==== Recorded data ====

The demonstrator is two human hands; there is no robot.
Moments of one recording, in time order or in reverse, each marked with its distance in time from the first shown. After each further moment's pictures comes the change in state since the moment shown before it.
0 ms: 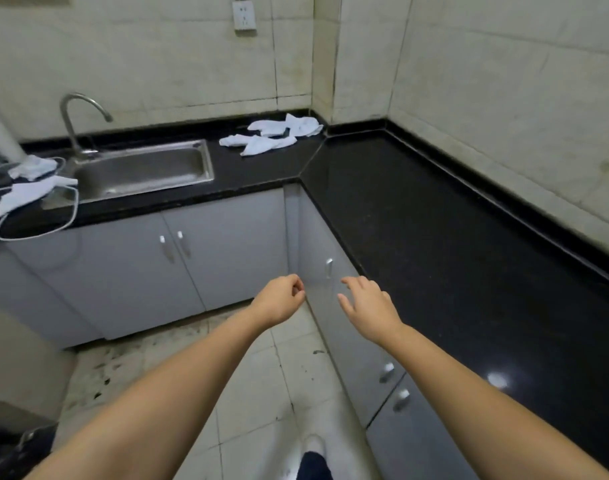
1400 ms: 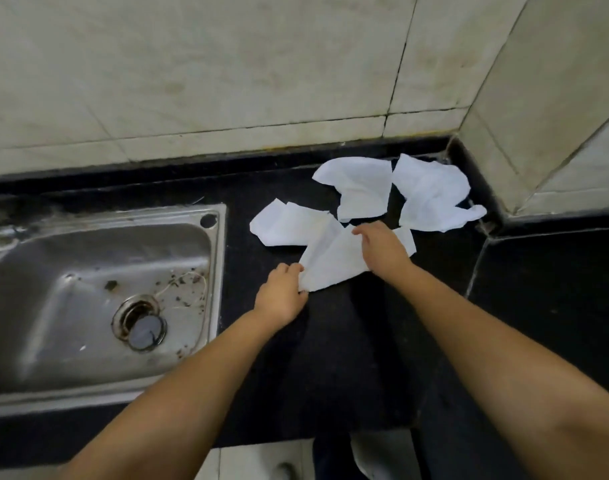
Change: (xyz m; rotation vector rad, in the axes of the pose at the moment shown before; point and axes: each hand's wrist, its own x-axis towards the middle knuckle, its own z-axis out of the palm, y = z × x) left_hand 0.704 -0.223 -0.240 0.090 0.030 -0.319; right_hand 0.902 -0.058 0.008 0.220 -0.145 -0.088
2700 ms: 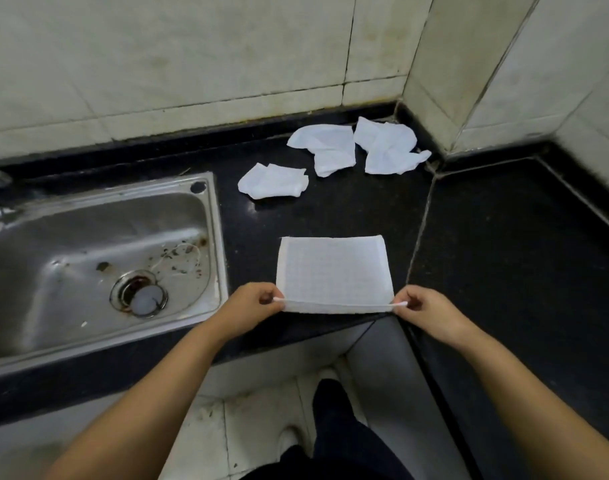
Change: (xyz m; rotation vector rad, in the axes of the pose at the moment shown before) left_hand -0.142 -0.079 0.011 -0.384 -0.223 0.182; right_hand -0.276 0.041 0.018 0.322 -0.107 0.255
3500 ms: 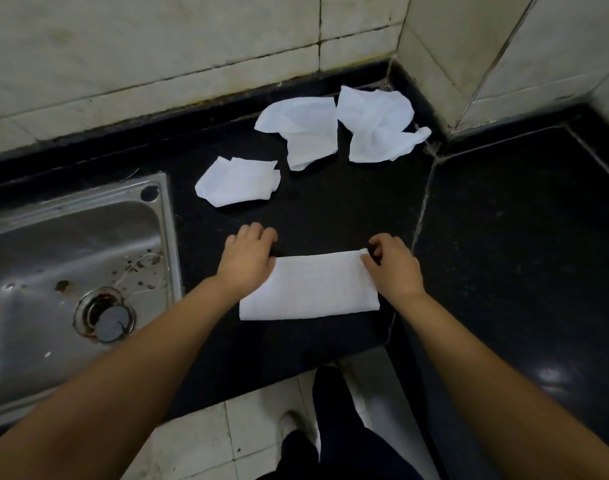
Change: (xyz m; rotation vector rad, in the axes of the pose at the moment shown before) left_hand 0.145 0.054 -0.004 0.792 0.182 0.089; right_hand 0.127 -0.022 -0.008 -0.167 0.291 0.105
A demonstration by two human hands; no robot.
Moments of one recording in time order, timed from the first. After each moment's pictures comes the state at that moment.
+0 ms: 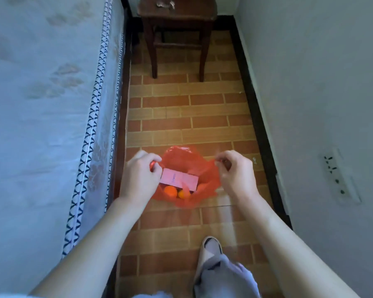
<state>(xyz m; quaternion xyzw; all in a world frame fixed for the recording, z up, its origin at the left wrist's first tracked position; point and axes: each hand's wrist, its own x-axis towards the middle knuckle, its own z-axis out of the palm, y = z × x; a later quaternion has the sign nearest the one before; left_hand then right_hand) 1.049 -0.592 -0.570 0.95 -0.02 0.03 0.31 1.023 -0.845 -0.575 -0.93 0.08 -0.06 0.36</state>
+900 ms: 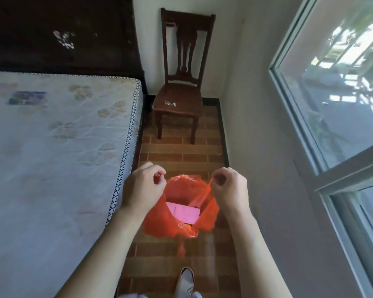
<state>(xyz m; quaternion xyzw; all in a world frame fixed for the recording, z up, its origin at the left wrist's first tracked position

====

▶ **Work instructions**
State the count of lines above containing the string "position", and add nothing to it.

▶ **Task answer**
2